Tamio Wakayama: Exhibition offers valuable history and teen programs
- syoung679
- 7 hours ago
- 3 min read

By Sarah Osborne (she/her), Vancouver Art Gallery
The Vancouver Art Gallery’s current exhibition, Enemy Alien: Tamio Wakayama, offers teachers a rich opportunity to delve into the areas of social justice, art, and local history. The first major solo exhibition dedicated to the late documentary photographer Tamio Wakayama (1941–2018), the exhibition spans more than five decades of Wakayama’s career, documenting social justice movements and communities across Canada and the United States. Wakayama’s images tell stories of resistance, joy, and cultural resilience in the face of injustice. Enemy Alien is curated by internationally recognized, Vancouver-based artist and independent curator Paul Wong, who knew Wakayama from the 1970s until the artist’s death in 2018.
Wakayama was born in New Westminster, BC, mere months before Pearl Harbor and was soon forcibly relocated with his parents to an internment camp for Japanese Canadians.

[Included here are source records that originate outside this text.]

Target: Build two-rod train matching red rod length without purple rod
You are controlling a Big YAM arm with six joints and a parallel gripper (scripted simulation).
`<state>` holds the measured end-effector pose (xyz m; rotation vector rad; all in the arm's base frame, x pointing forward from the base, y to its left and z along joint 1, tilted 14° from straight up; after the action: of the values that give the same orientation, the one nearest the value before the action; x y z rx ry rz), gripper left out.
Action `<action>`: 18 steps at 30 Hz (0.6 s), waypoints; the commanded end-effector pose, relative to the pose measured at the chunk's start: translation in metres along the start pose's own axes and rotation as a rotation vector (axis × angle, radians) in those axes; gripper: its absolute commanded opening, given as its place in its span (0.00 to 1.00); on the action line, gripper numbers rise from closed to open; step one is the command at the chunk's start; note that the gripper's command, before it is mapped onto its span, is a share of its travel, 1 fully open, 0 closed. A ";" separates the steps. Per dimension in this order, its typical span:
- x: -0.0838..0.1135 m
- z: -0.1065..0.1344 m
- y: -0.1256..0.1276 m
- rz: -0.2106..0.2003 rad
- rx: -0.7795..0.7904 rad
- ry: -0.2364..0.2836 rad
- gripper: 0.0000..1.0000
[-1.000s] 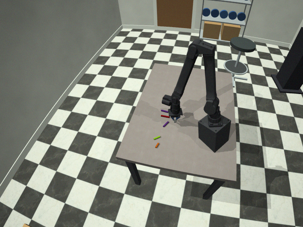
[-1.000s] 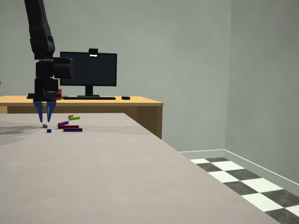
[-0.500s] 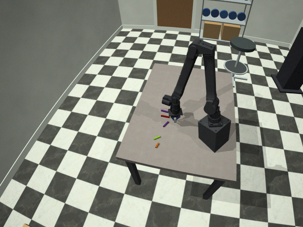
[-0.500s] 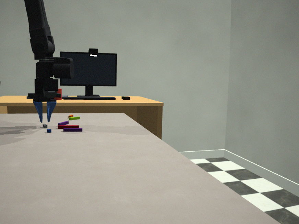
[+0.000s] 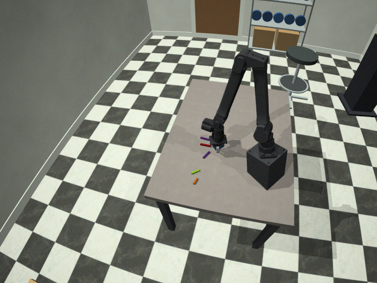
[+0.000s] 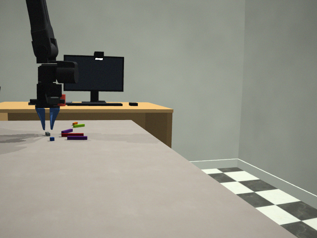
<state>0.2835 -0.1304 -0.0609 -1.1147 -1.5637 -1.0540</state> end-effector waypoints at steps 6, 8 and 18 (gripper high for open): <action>0.001 0.005 0.002 -0.008 -0.001 -0.006 0.23; 0.002 0.003 0.005 -0.014 -0.001 -0.010 0.23; 0.002 0.002 0.005 -0.013 -0.003 -0.010 0.23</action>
<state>0.2820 -0.1285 -0.0617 -1.1139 -1.5619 -1.0539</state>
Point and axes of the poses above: the point where the finger pads meet when closed, its own x axis back along the fingers, its own y axis across the jaws, z = x × y, the point moved 2 cm from there along x, back along the fingers, and after that the axes turned 2 degrees about x, right-handed, at the moved point
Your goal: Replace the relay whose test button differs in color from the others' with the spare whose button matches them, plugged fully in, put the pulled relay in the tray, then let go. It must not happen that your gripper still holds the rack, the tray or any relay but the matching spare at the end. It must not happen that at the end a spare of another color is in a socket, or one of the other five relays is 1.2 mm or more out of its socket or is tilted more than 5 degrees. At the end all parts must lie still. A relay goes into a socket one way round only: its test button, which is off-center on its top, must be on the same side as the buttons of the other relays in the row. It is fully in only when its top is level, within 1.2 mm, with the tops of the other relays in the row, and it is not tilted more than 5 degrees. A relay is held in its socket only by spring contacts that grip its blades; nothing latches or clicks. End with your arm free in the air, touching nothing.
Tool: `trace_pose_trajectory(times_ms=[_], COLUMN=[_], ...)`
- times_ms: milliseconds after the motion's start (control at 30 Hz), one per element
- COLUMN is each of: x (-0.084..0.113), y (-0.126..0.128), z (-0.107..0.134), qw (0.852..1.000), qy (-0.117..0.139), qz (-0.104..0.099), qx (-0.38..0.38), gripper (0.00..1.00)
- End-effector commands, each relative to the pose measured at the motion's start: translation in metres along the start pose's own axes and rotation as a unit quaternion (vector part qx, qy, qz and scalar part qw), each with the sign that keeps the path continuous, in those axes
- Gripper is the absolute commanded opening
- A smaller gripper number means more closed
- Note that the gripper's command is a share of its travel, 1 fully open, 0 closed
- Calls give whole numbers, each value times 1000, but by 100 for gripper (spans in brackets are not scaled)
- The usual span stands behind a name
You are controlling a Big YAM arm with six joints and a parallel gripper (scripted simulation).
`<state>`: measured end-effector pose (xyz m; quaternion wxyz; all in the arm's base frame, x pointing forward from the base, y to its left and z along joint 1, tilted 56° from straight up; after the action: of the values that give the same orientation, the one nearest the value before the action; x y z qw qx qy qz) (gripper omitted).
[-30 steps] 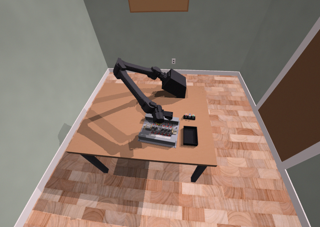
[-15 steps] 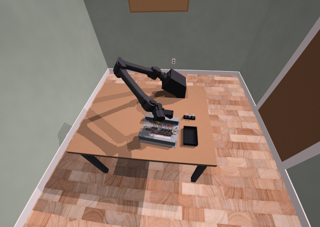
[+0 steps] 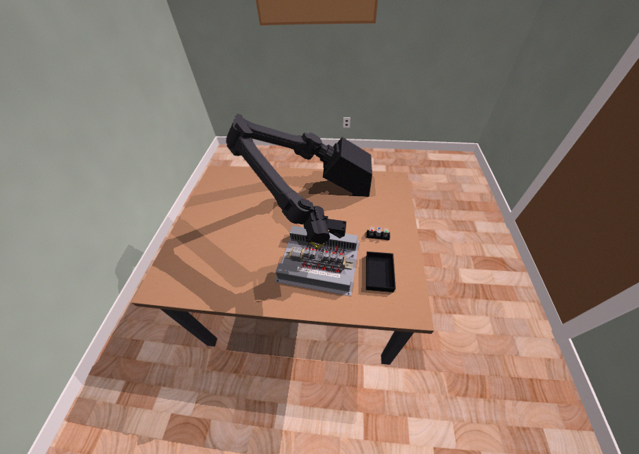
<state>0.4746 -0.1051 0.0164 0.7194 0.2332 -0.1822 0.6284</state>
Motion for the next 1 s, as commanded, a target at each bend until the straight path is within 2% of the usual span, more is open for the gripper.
trace_pose_trajectory(times_ms=[0,433,667,967], x=[6,6,18,21], y=[-3,-3,-9,-12], z=[-6,-6,-10,-11], qw=[1000,1000,1000,1000], qy=[-1,-1,-1,-1], qz=[6,6,12,16], qx=[2,2,1,-1], gripper=[0,0,0,0])
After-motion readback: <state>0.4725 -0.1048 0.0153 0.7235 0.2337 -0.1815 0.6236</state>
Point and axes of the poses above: the point where the finger pads meet when closed, its own x axis back along the fingers, its own y axis across the jaws, z = x × y, the point moved 5 cm from there along x, back along the fingers, and after that the axes turned 14 degrees about x, right-handed, at the moved point
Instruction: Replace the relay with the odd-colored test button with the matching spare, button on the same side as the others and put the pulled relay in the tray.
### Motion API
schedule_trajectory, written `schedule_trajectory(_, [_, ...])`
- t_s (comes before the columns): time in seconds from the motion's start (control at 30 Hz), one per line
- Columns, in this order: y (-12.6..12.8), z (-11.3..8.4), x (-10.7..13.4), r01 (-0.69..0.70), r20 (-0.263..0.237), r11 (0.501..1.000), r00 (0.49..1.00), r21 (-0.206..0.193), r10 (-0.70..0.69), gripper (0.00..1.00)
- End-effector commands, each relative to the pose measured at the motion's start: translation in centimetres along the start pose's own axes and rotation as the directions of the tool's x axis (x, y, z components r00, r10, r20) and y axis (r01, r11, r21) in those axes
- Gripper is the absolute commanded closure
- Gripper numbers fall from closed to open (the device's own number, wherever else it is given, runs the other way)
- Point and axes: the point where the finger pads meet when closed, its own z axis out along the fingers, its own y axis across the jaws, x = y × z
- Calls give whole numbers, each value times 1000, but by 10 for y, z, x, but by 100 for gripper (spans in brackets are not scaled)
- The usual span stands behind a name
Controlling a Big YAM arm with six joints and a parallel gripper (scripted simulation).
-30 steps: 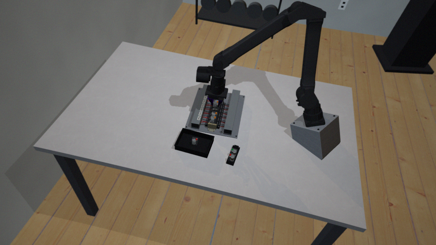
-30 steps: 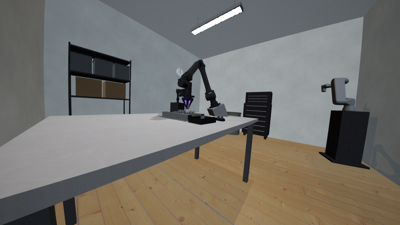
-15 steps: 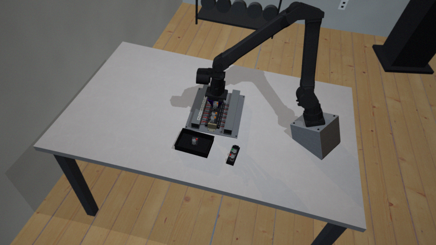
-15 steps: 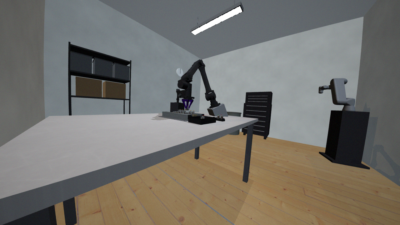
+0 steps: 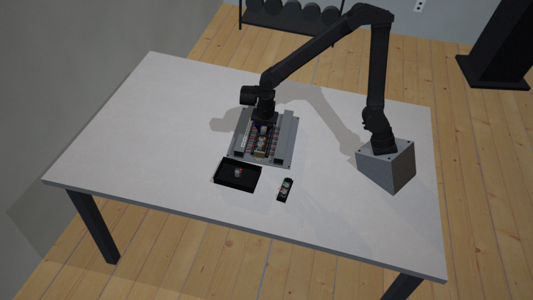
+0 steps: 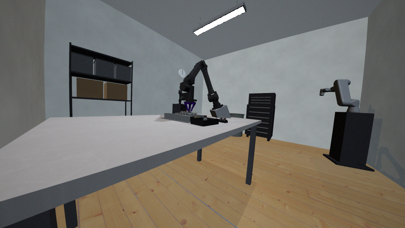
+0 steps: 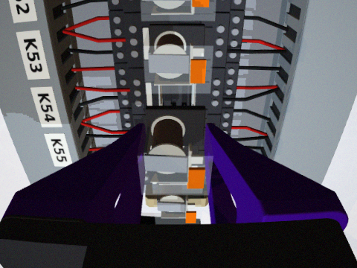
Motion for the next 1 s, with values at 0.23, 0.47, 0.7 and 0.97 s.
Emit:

This early childhood experience of injustice would shape the rest of his life and practice. As a young man Wakayama, inspired by a deep sympathy for civil rights activists, drove to Birmingham, Alabama, met John Lewis, and began working for the Student Nonviolent Coordinating Committee (SNCC) in Atlanta, first as a cleaner and driver and soon as a photographer. For two years Wakayama produced campaign material and documented SNCC activists and actions in Georgia, Mississippi, and Alabama, including the 1964 Freedom Summer.
In the 1970s, Wakayama established a photographic studio in Vancouver and forged deep connections with the local Japanese Canadian community. He became an integral part of the era’s dynamic cultural revitalization of the Japanese Canadian community, dedicating years to documenting cultural life. For decades, he photographed the Powell Street Festival.
The exhibition also features Cindy Mochizuki’s documentary film Between Pictures: The Lens of Tamio Wakayama (2024, 70 mins). Through a combination of archival footage, hand-painted animation, and narrative and newly recorded interviews, the film explores how Wakayama’s time with the American Civil Rights Movement inspired him to return to Vancouver to document and celebrate the spirit of Japanese Canadians who lived in the former Paueru Gai/Powell Street neighbourhood before Japanese Internment.
During October’s Provincial Professional Development Day, teachers participating in Vancouver Art Gallery’s full-day session were invited to tour Enemy Alien: Tamio Wakayama with Mayumi Takasaki, Wakayama’s partner of 40 years. Her reflections on each photograph offered intimate and personal insights into the historical context of the work, bringing to life stories of resilience and activism. The tour inspired educators to develop curriculum exploring themes such as Japanese Canadian Internment, the civil rights movement in the American South, social justice movements in Canada, street photography, the Japanese Canadian redress movement, and personal activism.
This fall, the gallery is extending its focus on Enemy Alien through two after-school teen programs: The Teen Art Group and Art Exchange.
The Teen Art Group, presented in partnership with Emily Carr University of Art + Design, introduces students ages 15–18 to current exhibitions at the gallery. Participants will tour Enemy Alien with Mayumi Takasaki and view Between Pictures: The Lens of Tamio Wakayama, a documentary tracing Wakayama’s life and work. The film, featured within the exhibition space alongside a musical playlist, catalogue, and other resources, offers deeper insight into Wakayama’s artistic practice. The following week, students will take part in a hands-on studio session at Emily Carr University, exploring the technical aspects of black and white photography and documentary approaches to capturing live action.
Participants in Art Exchange, a program for students ages 13–15, will also tour Enemy Alien with Mayumi Takasaki and watch the accompanying film. Over the next three weeks, they will respond to the exhibition’s ideas through studio sessions at Arts Umbrella. In the fourth week, they will collaboratively curate their work for display in a month-long exhibition at the Cassils I Henriquez Exhibition Gallery at Arts Umbrella and participate in a group critique.
Enemy Alien remains on view at the Vancouver Art Gallery through February 22, 2026. A free teacher orientation will be held on Thursday, January 16 at 4:00 p.m. To register for the orientation or to book a self-guided class visit, contact learn@vanartgallery.bc.ca. Admission is always free for students 18 and under; adult chaperones receive a discounted rate of $25 per person.
Family tours and hands-on activities inspired by Enemy Alien will also take place on select Sunday afternoons in the gallery’s Making Place, an intergenerational space for all ages, free with gallery admission.
We look forward to your visit to the Vancouver Art Gallery.